Print, in exact form, the lines below from the one containing "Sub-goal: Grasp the" through the one containing "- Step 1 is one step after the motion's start", and omit all others.

Data for this exercise START

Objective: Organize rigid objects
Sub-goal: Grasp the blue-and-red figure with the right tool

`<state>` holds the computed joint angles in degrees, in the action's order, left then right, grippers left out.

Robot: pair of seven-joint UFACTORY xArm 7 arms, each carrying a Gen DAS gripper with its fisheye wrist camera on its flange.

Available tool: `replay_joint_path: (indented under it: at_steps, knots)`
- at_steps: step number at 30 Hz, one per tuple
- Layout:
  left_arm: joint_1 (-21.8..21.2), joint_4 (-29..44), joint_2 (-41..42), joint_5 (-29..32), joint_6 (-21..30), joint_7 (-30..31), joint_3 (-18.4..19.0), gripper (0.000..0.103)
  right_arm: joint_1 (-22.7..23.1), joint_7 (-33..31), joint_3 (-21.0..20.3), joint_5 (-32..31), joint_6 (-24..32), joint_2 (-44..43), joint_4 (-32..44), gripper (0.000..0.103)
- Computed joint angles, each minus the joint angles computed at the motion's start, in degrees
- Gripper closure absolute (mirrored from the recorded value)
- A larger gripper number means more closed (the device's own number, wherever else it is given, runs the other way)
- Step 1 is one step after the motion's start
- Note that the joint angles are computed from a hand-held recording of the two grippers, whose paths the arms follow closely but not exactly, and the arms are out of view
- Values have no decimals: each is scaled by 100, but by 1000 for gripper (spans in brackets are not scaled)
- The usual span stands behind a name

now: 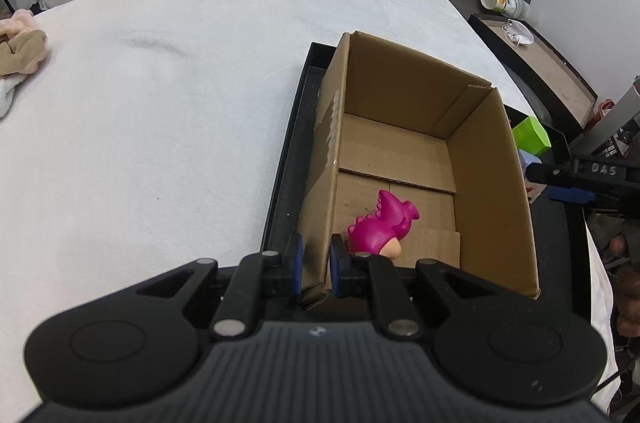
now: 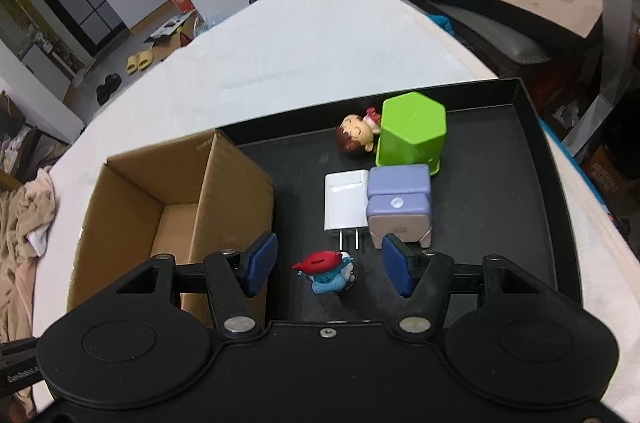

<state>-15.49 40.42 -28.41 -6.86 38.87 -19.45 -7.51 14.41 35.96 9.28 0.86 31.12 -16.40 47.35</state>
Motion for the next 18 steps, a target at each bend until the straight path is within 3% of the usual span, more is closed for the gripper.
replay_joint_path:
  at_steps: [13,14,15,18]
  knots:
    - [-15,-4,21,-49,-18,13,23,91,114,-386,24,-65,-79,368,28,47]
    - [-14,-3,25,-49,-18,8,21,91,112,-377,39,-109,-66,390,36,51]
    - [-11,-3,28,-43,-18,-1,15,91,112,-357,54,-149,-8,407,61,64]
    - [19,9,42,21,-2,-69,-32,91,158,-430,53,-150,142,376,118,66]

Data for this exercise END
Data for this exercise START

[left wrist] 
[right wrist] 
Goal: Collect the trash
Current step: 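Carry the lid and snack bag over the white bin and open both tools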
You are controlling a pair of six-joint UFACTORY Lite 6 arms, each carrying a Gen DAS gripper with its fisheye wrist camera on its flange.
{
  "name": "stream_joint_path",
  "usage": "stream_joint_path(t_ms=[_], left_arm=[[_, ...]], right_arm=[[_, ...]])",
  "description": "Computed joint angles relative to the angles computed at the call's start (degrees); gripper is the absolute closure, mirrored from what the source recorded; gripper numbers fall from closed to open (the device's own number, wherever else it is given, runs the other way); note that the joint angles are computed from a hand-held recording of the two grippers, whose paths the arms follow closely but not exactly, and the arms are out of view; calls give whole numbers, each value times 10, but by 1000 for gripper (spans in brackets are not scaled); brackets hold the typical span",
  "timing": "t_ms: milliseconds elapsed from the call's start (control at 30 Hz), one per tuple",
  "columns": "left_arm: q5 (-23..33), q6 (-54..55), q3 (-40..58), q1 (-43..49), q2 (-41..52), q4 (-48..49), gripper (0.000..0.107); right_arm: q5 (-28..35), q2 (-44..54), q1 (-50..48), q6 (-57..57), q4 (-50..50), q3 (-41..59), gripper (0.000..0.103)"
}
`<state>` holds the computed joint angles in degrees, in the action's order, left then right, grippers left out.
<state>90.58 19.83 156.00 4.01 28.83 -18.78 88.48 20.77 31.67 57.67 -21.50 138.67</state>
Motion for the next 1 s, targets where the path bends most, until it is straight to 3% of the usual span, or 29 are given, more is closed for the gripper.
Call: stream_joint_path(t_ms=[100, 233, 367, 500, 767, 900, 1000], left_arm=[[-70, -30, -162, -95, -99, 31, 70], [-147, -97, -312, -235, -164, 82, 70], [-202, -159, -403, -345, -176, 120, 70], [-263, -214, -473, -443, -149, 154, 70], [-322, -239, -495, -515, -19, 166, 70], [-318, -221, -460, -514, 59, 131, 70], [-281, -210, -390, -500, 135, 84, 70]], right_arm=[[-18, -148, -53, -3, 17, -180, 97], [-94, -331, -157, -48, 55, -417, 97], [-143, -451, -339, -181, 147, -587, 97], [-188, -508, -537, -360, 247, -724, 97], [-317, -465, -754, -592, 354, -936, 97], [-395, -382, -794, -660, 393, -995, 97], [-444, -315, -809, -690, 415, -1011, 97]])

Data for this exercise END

### Expected answer
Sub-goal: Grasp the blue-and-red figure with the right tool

`<state>` holds the computed joint angles in degrees, in the action's order, left then right, grippers left out.

Robot: pair of seven-joint UFACTORY xArm 7 arms, each carrying a Gen DAS gripper with its fisheye wrist camera on its flange.

Available tool: `replay_joint_path: (indented under it: at_steps, knots)`
- at_steps: step number at 30 Hz, one per tuple
- Layout:
  left_arm: joint_1 (-21.8..21.2), joint_4 (-29..44), joint_2 (-41..42), joint_5 (-29..32), joint_6 (-21..30), joint_7 (-30..31), joint_3 (-18.4..19.0), gripper (0.000..0.103)
  right_arm: joint_1 (-22.7..23.1), joint_7 (-33..31), joint_3 (-21.0..20.3), joint_5 (-32..31), joint_6 (-24..32), joint_2 (-44..43), joint_4 (-32..44), gripper (0.000..0.103)
- Computed joint angles, each minus the joint angles computed at the motion's start, in degrees
- Gripper closure absolute (mirrored from the recorded value)
- A larger gripper number means more closed (the device's own number, wherever else it is given, runs the other way)
- Step 1 is one step after the motion's start

This output requires nothing more.